Posted on: June 18th, 2015 by Art Barger

When call centers rely on a single form of authentication to identify customers over the telephone channel, they’re putting all their eggs in one basket. When relying on a single source to verify callers, banks are increasing their chances of not getting it right. This is why the FFIEC highly recommends that financial institutions use multiple factors of authentication to screen inbound calls.

The recent article, “Expert: Time to stop relying on PII for authentication,” suggests that there’s plenty of evidence that criminals know more about ourselves than we do. This means that using traditional means of customer identification like knowledge-based authentication (KBA), which rely on somebody’s personal information, just doesn’t cut it anymore. While this method may assure banks that the person on the other end of the line knows a thing or two about the customer, it doesn’t validate that they are who they say they are.

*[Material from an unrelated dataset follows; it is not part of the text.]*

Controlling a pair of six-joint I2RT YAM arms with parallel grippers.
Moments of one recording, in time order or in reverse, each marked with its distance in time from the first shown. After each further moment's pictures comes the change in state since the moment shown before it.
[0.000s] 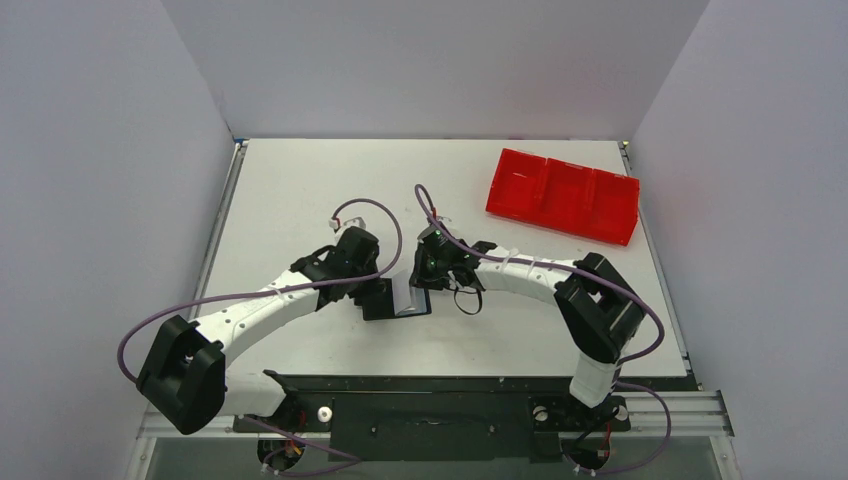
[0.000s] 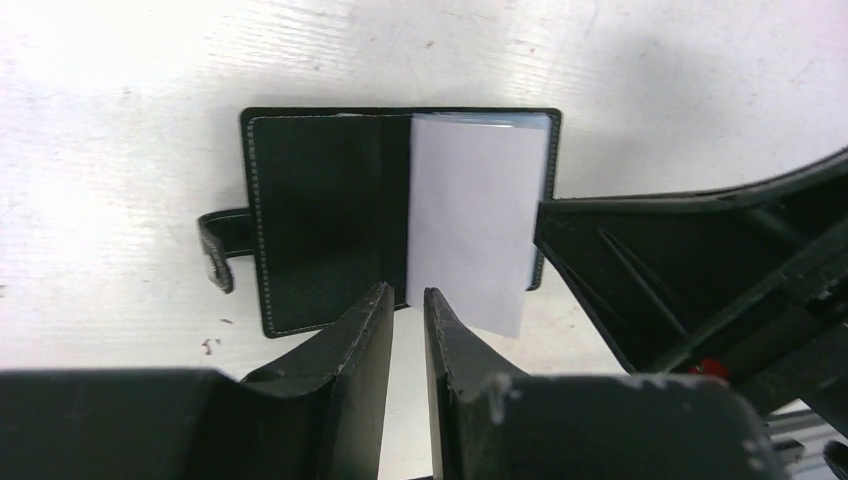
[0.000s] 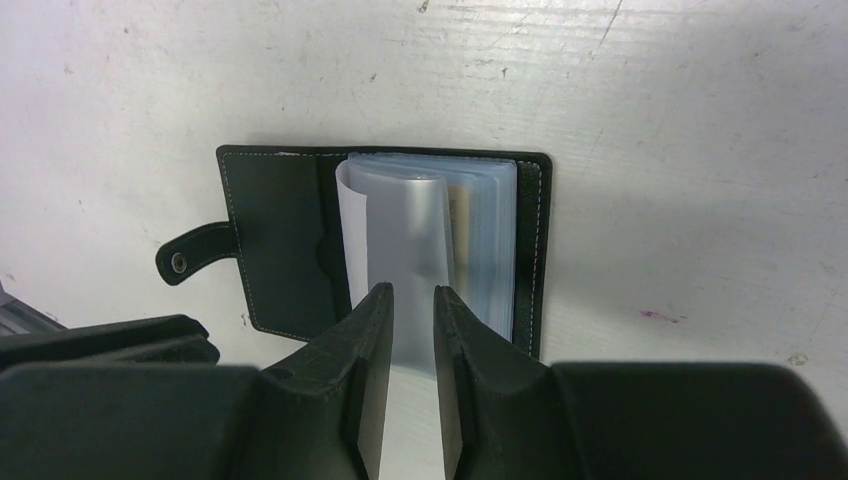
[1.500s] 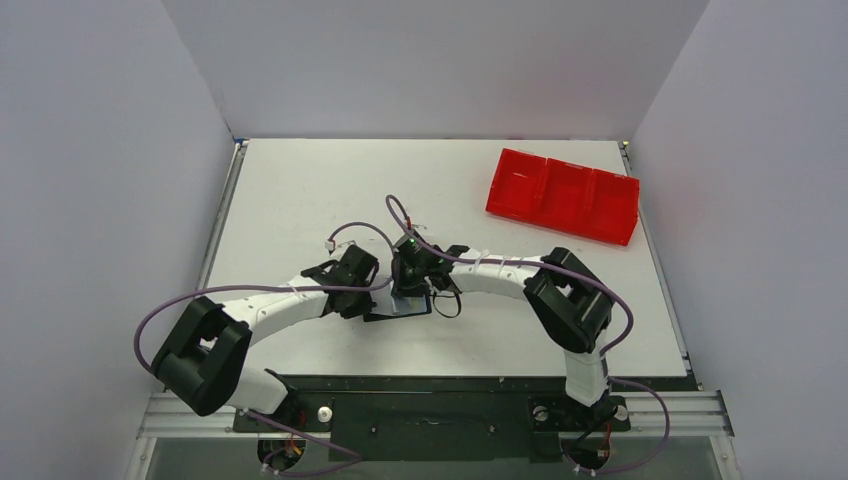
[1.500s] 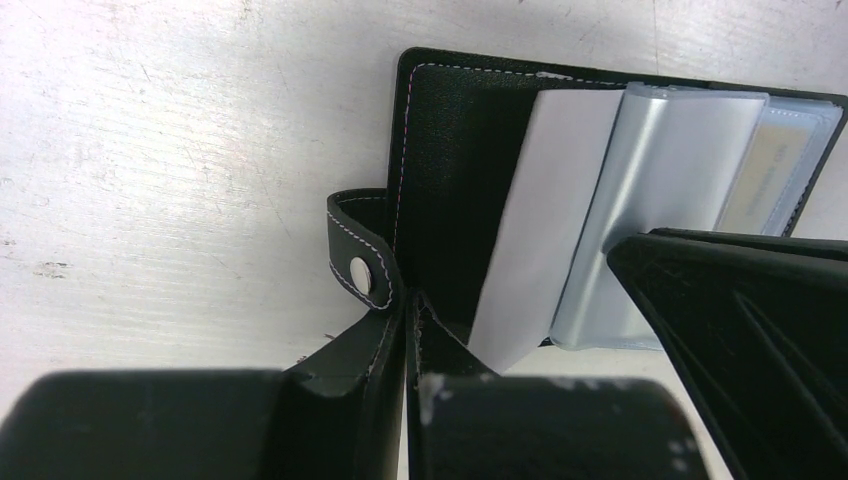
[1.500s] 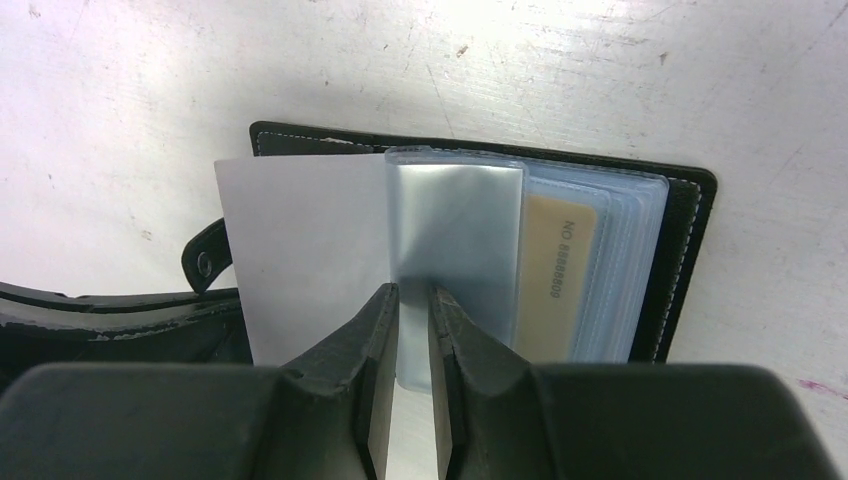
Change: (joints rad) left arm 0.029 0.101 -0.143 0.044 -0.061 -0.008; right arm 0.085 0.152 0.121 -0.007 0.000 0.000
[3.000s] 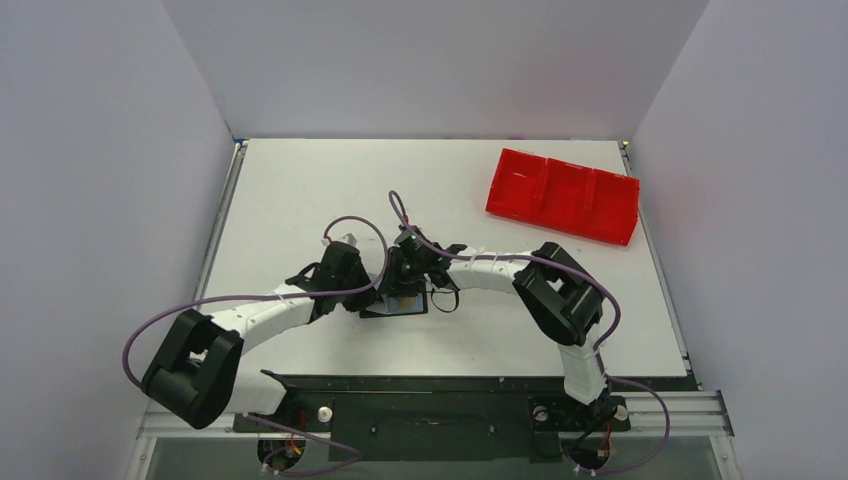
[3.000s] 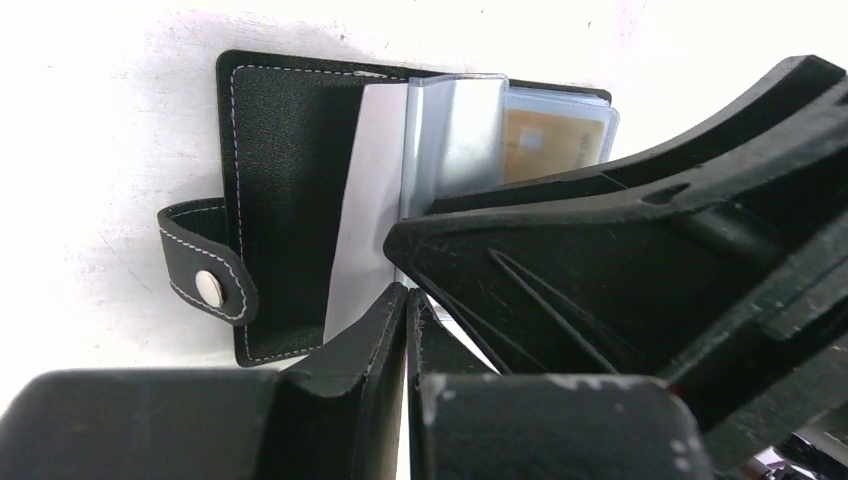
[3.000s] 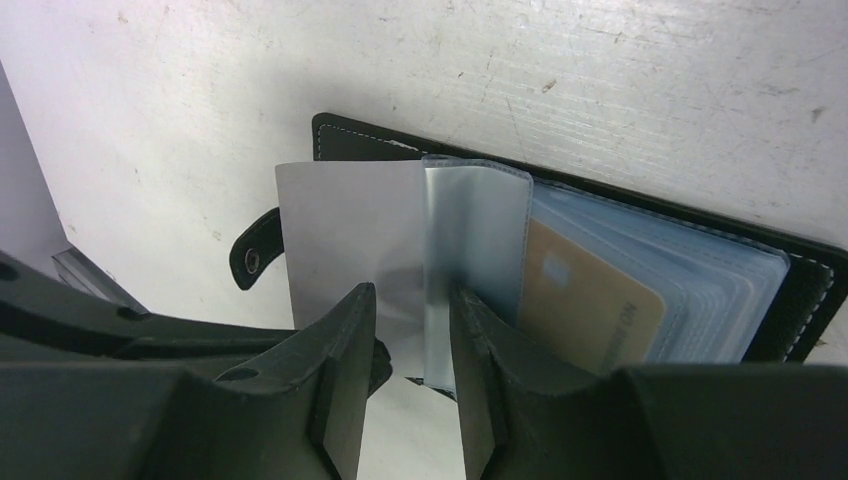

Vidhya Ranganathan, Accellion’s SVP of product security, said using multiple authentication methods by adding different types of mechanisms is critical for securing customer channels. This definitely applies to call centers.

Call volumes in today’s contact center environments are growing faster than banks can scale their security measures. To keep up, businesses need authentication services that instantly validate each call without rely on sensitive customer data. Traditionally, this hasn’t been done with KBA methods because they’re based on personally identifiable information (PII). Today, a tool like the TRUSTID® Physical Caller Authentication solution can automatically provide the information businesses need to quickly determine if a call is legitimate or spoofed, without the need to interrogate customers over the phone.

As a lead or complementary authentication tool that identifies the location of the device being used to make the call, TRUSTID provides an extra layer of protection that doesn’t require personal information or interrupts the customer service process. By quickly and invisibly verifying the call while it is still ringing, businesses know within seconds — and before the call is picked up — if it’s good or if it presents a risk to their customers and telephone environment.

This allows risk and security teams to make proactive decisions around each call coming into their contact center. And the best part is, call center agents don’t have to waste valuable time interrogating customers. Instead, they can get straight to providing good customers the excellent service they want and deserve.

In a landscape where it’s quite possible criminals know more about customers than the actual customers do, it’s critical to have authentication processes in place that give security teams the device intelligence needed to take immediate action before crooks even know they’ve been discovered.